**TASK DESCRIPTION:** While reading through the material below, copy each line that holds the word "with".

=-=-=

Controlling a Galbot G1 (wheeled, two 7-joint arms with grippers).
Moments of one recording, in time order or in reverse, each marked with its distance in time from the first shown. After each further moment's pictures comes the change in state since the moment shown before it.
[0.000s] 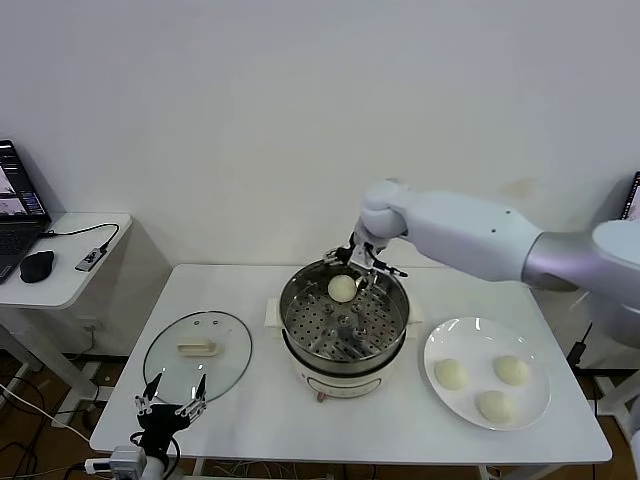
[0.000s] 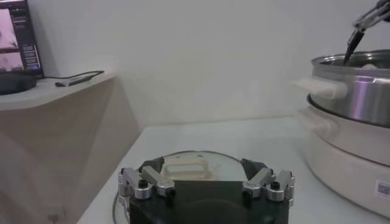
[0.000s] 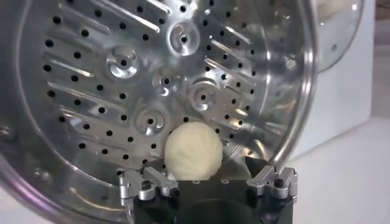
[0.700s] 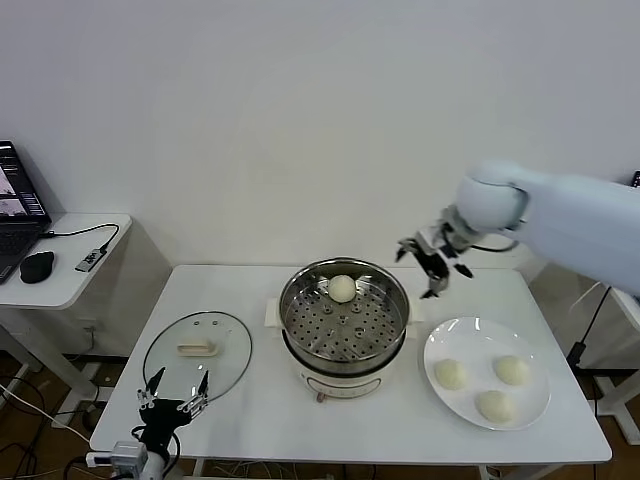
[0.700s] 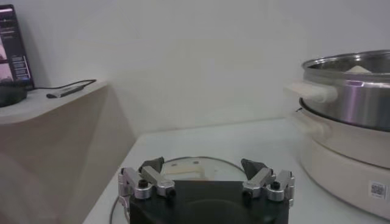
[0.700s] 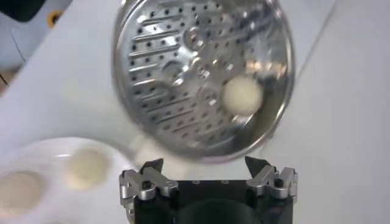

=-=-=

**TASK OUTPUT:**
Controlling a Galbot G1 (wheeled, two 7-joint arms with grippers).
Moments of one recording, in time order or in reverse, each marked with its distance in time from the first shown. After each further moment's pictures comes the change in state since the moment shown before it.

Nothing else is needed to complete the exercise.